Work to complete> Search the data for "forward". Each line containing it is to be copied.

Material shown>
§ §
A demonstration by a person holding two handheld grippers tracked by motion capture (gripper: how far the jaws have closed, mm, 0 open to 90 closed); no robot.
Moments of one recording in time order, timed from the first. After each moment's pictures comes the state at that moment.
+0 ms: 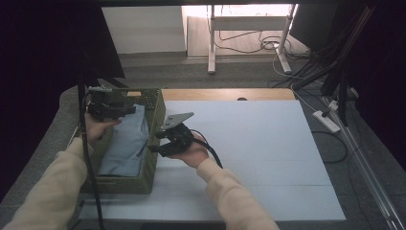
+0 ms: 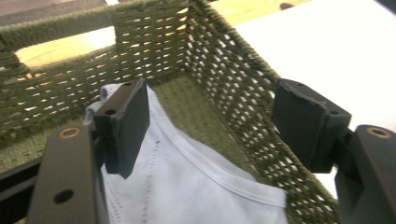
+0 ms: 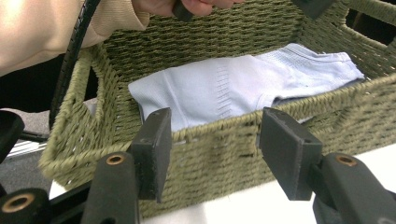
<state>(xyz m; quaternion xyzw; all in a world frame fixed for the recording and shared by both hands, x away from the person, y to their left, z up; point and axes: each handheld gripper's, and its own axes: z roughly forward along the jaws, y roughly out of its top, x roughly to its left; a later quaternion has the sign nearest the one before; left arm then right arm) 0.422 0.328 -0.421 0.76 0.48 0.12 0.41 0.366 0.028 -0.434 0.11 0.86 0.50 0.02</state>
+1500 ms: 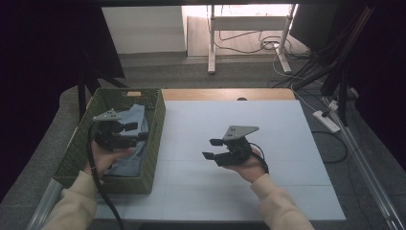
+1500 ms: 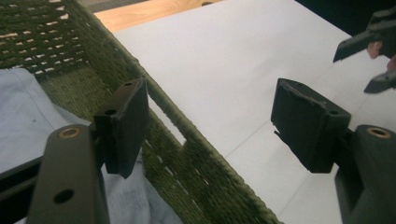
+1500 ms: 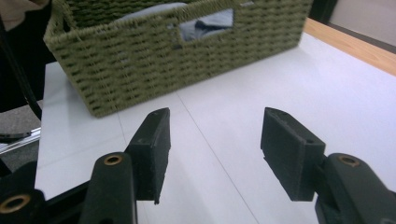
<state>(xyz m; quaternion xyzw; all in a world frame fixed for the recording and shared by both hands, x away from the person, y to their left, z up) 0.320 0.262 -0.414 0.77 0.42 0.11 0.46 0.345 -0.134 -0.443 0.19 0.85 0.49 0.08</state>
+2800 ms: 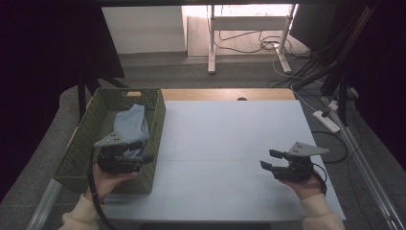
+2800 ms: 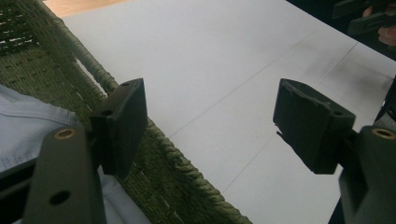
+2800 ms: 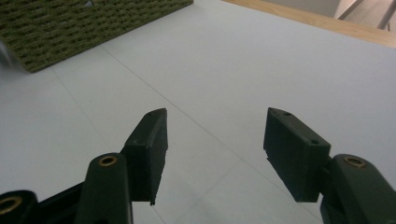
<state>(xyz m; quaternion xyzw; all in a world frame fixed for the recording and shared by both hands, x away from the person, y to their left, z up) 0.268 0.239 -0.427 0.78 0.40 0.10 0.47 0.307 -0.293 -0.458 0.32 0.81 0.47 0.15</state>
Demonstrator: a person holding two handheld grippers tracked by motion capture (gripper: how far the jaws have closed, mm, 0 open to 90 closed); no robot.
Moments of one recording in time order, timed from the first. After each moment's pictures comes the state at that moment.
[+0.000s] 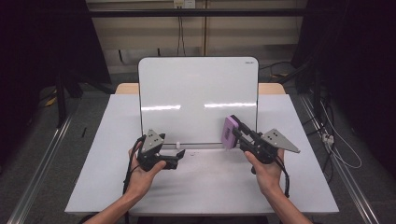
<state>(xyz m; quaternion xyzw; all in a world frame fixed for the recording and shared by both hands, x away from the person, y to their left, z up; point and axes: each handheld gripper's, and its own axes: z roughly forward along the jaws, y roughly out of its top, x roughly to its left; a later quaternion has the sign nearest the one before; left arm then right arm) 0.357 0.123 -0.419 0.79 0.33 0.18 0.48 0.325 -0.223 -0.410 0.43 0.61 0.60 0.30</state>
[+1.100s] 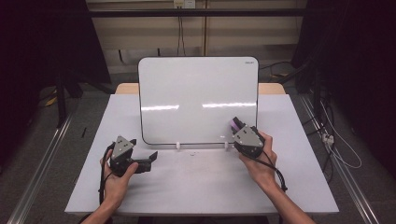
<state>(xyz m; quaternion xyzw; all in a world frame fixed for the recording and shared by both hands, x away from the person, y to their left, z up) 0.351 0.194 -0.435 0.76 0.40 0.21 0.47 0.347 -0.194 -0.412 0.32 0.76 0.32 0.47</state>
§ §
Reply to the task>
<state>(xyz m; quaternion xyzw; all in a world frame fixed for the recording and shared by both hands, x away from the person, y to their left, z up; point and axes: each handheld gripper's, and its own axes: z roughly forward along the jaws, y roughly out of its top, x roughly to its left; a later quaternion has the sign nearest the one before; left arm then right arm) 0.422 0.328 -0.421 0.76 0.48 0.12 0.41 0.366 0.028 -0.434 0.11 0.86 0.50 0.02</state>
<state>(xyz m; quaternion xyzw; all in a world frame fixed for the recording and shared by both hands, x away from the person, y to their left, z up; point and axes: each handheld gripper's, and its own axes: z roughly forward along the jaws, y roughly out of its top, x roughly to its left; a later quaternion has the sign nearest the one before; left arm then right arm) 0.357 0.123 -0.419 0.79 0.33 0.18 0.48 0.325 -0.223 -0.410 0.43 0.61 0.60 0.30</state>

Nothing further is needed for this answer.